For many of us, passwords have become a cumbersome inconvenience, a necessary evil to protect our private data from falling into the wrong hands. However, with the growing number of phishing attacks and the need for complex passwords, this protection has become a labyrinthine system of text message codes, secret questions, and other tricks to verify identity.
According to a recent ExpressVPN survey, the average person spends three minutes and 46 seconds resetting a password each time they forget it. The same survey found that about half of all Americans surfing the web reset their passwords at least once a month, with similar findings in France and the UK. However, Germans seem to forget their passwords a tad less often, with only 35% needing to reset them at least once a month.
But the days of passwords may soon be numbered as biometrics become a more secure and user-friendly alternative.
Leading tech companies, including Apple, Google, and Microsoft, have committed to phasing out passwords through the FIDO Alliance's passwordless system. This initiative, first started in 2013 by various technology companies with the goal of reducing the world's reliance on passwords, marks a significant step towards a more secure and convenient way of accessing online accounts. But is this approach without its own faults?

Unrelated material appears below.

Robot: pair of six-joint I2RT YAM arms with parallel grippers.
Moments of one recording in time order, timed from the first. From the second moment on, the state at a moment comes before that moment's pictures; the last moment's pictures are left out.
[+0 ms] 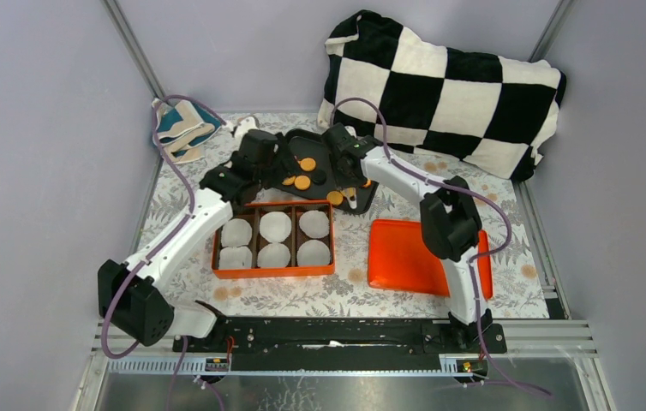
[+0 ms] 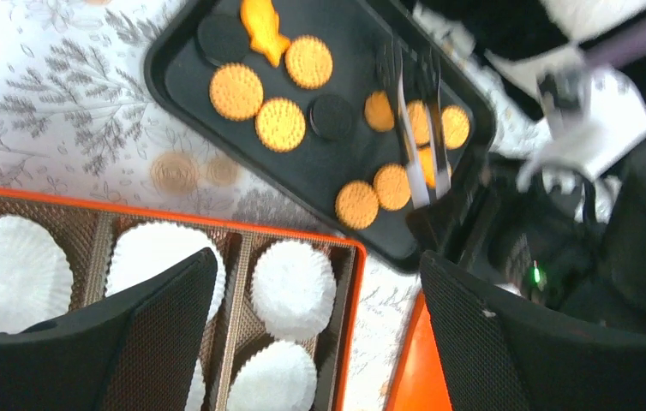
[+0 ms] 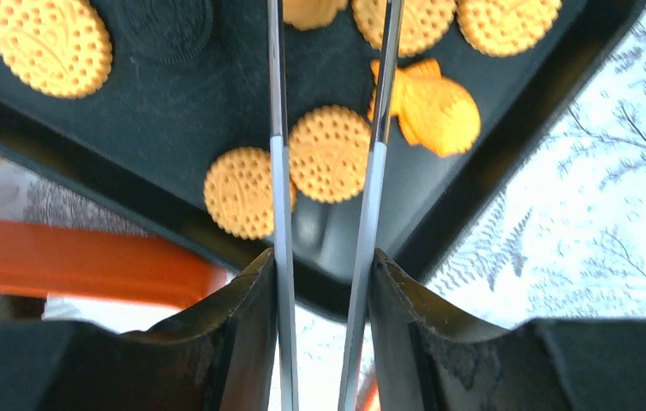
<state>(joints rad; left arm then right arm) -0.50 1.36 1.22 -0.54 -0.28 -0.78 0.66 2.16 1.84 -0.79 0.27 0.37</state>
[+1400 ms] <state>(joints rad) -0.09 1.25 1.45 -0.60 -0.14 -0.77 1.07 1.86 1.90 -0.87 0.13 0.32</state>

The Problem with Passwords
Passwords are often hard to manage, with many users opting for the same sequence across multiple accounts. A study found that nearly half of all users reuse the same password for different accounts with minor variations, making it easier for cybercriminals to gain access to multiple accounts if they get hold of just one password. That is a huge vulnerability in the age of data breaches and password leaks, as a hacked database on a single platform could expose your sensitive personal information across other online properties.
This problem is compounded by the fact that many users choose passwords based on personal information, such as their birthdays or their pets' names, making it even easier for cybercriminals to discover. Indeed, a quarter of Americans use passwords like "password," "Qwerty," and "123456".
While password managers and two-factor authentication offer some welcome improvements, most people's current experience of authenticating on the open web is annoying at best and outright dangerous due to the many security vulnerabilities. That is why there has been industry-wide collaboration to create sign-in technology that is more convenient and more secure.
The tech industry is moving towards biometrics as a safer and more convenient way to access online profiles. If you have a smartphone with a fingerprint sensor or facial recognition technology, you already use a biometric system. The FIDO passwordless identification standards are already in use in billions of browsers worldwide, according to Andrew Shikiar, Executive Director of the FIDO Alliance.
Biometrics offers the perfect combination of convenience and security. It is based on the three basic principles of security: something you know (a password), something you have (a card or mobile), and something you are (a fingerprint or iris). With biometrics, accessing a web page or application will be as simple as unlocking your smartphone. A secondary trusted device acts as a "key" to provide an extra layer of security, making two-factor verification obsolete.
With the new announcement, users across the FIDO platform have two new capabilities for more seamless and secure passwordless sign-ins:
- Automatic access to their FIDO sign-in credentials (referred to by some as a “passkey”) on many of their devices, even new ones, without re-enrolling every account.
- The possibility of using FIDO authentication on their mobile device to sign in to an app or website on another nearby device, such as a desktop computer or tablet, regardless of the OS platform or browser they are running.
These new features are expected to come online across Apple, Google, and Microsoft products over the course of 2023.
However, the next challenge will be ensuring the safe storage of biometric data, warns José María Avalos, an expert in cybersecurity and director at BeDisruptive, in an interview with EL PAíS.
Although biometric security is more robust and difficult to crack than other authentication methods, such as username-password combinations, it also leaves users more vulnerable if a data breach exposes their biometric credentials. You can't change your fingerprint or iris, so once a hacker gets ahold of such information, your biometric login credentials could be vulnerable for life. Despite this, the future of passwords is uncertain as the tech industry continues to embrace biometrics.
The passwordless journey won't happen overnight, but the end of passwords is imminent. Shikiar explains that the shift from passwords to biometrics will be gradual, but the user experience will improve. With biometrics, accessing online accounts will be as simple and secure as unlocking your smartphone.